#### Exercise requirements
Extract the line that contains "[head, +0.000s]" and every line after it to the end of the records below, exactly as written and nothing else.

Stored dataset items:

[Start of Attachment]

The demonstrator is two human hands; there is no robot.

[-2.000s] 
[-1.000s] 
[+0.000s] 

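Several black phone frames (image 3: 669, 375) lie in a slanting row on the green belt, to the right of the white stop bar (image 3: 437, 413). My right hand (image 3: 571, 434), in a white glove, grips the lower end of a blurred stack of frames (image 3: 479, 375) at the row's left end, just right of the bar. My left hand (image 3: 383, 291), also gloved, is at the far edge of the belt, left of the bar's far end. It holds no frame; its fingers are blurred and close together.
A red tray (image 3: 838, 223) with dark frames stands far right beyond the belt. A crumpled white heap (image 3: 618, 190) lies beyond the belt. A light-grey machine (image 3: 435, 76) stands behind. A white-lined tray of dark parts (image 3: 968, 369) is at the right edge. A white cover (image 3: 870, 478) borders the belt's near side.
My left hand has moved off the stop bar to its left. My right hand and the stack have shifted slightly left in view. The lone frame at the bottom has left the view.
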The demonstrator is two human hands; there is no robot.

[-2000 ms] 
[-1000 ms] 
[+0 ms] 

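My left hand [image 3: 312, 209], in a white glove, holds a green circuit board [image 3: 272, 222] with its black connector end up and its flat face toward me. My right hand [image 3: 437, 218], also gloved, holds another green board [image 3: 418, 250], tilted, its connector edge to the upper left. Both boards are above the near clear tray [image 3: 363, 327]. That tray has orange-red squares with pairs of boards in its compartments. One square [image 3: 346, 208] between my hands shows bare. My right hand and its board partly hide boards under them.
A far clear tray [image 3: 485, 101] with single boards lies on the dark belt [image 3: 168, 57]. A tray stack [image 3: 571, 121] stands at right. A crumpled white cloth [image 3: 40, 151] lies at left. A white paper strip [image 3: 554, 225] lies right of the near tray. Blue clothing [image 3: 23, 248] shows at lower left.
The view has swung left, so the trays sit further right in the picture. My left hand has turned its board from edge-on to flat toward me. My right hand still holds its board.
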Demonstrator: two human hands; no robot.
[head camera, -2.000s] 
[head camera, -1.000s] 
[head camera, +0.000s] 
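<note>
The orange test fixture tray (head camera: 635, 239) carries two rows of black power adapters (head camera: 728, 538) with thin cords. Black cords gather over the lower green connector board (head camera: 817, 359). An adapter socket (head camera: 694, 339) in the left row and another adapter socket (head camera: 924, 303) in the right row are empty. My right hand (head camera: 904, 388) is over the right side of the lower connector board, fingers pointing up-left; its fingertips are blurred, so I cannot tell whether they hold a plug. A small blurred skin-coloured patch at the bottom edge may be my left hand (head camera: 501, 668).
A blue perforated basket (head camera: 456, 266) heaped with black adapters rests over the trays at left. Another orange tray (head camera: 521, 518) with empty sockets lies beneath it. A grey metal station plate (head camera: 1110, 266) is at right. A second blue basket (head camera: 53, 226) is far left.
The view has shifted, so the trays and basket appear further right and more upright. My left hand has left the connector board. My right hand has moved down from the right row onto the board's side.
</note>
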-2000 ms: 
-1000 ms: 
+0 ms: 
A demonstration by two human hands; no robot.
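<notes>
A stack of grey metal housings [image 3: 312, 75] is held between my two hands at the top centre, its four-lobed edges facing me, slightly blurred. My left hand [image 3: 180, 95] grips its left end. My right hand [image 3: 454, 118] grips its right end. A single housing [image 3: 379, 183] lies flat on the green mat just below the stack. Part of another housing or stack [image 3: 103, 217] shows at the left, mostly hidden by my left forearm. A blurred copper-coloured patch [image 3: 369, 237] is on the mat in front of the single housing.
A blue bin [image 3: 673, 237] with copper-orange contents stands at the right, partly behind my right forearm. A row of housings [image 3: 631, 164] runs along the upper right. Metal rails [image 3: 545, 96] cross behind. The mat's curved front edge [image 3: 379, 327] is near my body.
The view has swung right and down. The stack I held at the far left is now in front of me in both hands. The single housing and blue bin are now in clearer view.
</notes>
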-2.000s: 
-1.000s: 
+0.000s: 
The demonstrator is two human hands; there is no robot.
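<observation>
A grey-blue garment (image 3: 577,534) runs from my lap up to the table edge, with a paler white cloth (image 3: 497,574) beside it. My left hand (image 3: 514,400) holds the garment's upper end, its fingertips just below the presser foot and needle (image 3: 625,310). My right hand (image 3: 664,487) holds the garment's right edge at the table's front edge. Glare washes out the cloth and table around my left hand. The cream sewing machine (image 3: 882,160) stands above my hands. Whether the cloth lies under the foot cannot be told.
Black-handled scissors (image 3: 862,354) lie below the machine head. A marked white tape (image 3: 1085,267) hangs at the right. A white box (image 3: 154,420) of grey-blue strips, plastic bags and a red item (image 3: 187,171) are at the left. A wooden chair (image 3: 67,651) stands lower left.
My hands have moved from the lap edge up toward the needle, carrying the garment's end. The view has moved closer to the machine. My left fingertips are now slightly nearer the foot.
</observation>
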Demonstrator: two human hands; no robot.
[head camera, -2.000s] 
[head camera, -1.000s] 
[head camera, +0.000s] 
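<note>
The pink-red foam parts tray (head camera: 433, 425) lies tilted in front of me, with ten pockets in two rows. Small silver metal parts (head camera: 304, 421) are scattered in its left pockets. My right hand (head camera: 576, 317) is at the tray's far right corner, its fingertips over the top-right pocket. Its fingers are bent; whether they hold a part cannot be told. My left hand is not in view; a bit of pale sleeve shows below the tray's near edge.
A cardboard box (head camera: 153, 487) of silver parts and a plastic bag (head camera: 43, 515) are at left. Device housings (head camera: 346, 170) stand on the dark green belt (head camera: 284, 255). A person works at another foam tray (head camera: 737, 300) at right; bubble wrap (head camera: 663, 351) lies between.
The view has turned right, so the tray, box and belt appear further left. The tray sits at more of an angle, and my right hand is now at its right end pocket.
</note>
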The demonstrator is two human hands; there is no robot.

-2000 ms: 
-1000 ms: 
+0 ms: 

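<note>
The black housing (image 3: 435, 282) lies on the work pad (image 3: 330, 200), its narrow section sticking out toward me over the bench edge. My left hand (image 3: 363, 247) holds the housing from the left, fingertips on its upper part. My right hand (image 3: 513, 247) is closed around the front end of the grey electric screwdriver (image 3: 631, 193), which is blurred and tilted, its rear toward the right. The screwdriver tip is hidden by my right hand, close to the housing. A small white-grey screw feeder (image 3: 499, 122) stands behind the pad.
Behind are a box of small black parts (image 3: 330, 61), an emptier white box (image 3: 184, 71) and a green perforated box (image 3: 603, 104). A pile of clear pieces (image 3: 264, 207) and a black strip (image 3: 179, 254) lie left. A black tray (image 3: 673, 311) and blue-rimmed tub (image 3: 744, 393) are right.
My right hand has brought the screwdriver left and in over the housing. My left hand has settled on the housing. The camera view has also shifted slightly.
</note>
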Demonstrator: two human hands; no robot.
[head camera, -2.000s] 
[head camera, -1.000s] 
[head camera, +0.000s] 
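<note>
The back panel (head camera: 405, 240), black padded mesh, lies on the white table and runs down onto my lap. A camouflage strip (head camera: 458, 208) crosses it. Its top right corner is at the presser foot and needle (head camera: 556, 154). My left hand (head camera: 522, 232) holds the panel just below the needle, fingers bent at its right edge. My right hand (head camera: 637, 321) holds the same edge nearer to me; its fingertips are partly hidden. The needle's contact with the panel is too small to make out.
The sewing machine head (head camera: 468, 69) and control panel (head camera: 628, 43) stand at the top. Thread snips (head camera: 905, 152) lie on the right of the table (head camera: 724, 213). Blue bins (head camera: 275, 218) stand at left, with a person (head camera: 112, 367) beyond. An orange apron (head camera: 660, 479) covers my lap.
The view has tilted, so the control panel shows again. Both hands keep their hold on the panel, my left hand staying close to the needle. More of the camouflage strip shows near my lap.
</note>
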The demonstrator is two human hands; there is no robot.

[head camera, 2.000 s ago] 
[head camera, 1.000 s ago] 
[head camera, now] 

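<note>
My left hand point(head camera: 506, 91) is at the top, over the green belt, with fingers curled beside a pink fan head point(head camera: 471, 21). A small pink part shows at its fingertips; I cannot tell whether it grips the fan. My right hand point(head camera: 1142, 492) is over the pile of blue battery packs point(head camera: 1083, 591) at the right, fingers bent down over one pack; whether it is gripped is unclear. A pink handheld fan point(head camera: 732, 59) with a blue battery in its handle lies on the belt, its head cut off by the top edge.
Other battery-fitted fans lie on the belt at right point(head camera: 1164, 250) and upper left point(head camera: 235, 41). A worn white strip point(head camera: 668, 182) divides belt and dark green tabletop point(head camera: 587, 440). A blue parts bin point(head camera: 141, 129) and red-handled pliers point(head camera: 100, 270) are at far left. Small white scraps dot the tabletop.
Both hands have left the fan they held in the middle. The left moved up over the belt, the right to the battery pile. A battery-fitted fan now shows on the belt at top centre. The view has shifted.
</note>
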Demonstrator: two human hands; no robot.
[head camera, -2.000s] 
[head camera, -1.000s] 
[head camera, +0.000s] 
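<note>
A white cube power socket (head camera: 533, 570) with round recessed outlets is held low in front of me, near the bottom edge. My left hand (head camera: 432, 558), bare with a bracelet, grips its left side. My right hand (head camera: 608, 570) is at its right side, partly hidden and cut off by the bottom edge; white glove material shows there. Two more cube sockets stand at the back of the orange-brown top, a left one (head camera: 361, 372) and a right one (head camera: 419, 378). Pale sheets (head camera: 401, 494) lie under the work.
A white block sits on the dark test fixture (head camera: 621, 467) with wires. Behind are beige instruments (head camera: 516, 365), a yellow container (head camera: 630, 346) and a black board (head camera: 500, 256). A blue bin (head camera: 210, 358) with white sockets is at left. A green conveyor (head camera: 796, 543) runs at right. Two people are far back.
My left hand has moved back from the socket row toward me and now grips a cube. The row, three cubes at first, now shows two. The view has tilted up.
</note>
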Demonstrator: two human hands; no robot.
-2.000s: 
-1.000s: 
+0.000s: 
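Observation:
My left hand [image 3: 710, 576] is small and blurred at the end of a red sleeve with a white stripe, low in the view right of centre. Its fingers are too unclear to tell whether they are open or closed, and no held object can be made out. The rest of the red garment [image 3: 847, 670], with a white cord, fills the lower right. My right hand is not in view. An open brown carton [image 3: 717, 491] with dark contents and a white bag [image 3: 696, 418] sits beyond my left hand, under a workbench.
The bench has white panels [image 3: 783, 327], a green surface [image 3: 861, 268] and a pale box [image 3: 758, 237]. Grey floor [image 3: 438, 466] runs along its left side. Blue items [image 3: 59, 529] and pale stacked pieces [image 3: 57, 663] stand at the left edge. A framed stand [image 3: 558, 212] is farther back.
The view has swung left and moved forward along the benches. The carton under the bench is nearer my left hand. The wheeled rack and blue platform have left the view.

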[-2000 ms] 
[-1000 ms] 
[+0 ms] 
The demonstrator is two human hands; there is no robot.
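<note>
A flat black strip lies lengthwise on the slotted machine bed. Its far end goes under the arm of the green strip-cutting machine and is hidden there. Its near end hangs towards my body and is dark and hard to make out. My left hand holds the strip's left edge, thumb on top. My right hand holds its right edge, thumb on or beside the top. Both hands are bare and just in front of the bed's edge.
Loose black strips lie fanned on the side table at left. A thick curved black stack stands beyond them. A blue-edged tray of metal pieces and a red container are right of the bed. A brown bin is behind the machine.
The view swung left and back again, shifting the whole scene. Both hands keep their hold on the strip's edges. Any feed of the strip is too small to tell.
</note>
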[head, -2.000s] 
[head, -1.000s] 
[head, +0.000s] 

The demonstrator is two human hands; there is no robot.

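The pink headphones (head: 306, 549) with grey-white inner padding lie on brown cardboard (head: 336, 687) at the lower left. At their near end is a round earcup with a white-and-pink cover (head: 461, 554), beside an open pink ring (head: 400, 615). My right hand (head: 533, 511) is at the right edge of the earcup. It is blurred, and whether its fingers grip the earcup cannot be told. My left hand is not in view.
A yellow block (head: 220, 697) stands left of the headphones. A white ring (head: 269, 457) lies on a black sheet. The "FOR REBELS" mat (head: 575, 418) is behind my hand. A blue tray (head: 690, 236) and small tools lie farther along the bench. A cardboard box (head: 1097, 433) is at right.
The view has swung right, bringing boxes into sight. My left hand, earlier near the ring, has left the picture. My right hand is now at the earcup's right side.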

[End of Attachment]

#### Result
[head, +0.000s] 

The demonstrator is two human hands; there is no robot.

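The pink headphones (head: 306, 549) with grey-white inner padding lie on brown cardboard (head: 336, 687) at the lower left. At their near end is a round earcup with a white-and-pink cover (head: 461, 554), beside an open pink ring (head: 400, 615). My right hand (head: 533, 511) is at the right edge of the earcup. It is blurred, and whether its fingers grip the earcup cannot be told. My left hand is not in view.
A yellow block (head: 220, 697) stands left of the headphones. A white ring (head: 269, 457) lies on a black sheet. The "FOR REBELS" mat (head: 575, 418) is behind my hand. A blue tray (head: 690, 236) and small tools lie farther along the bench. A cardboard box (head: 1097, 433) is at right.
The view has swung right, bringing boxes into sight. My left hand, earlier near the ring, has left the picture. My right hand is now at the earcup's right side.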

Nothing else is required for this exercise.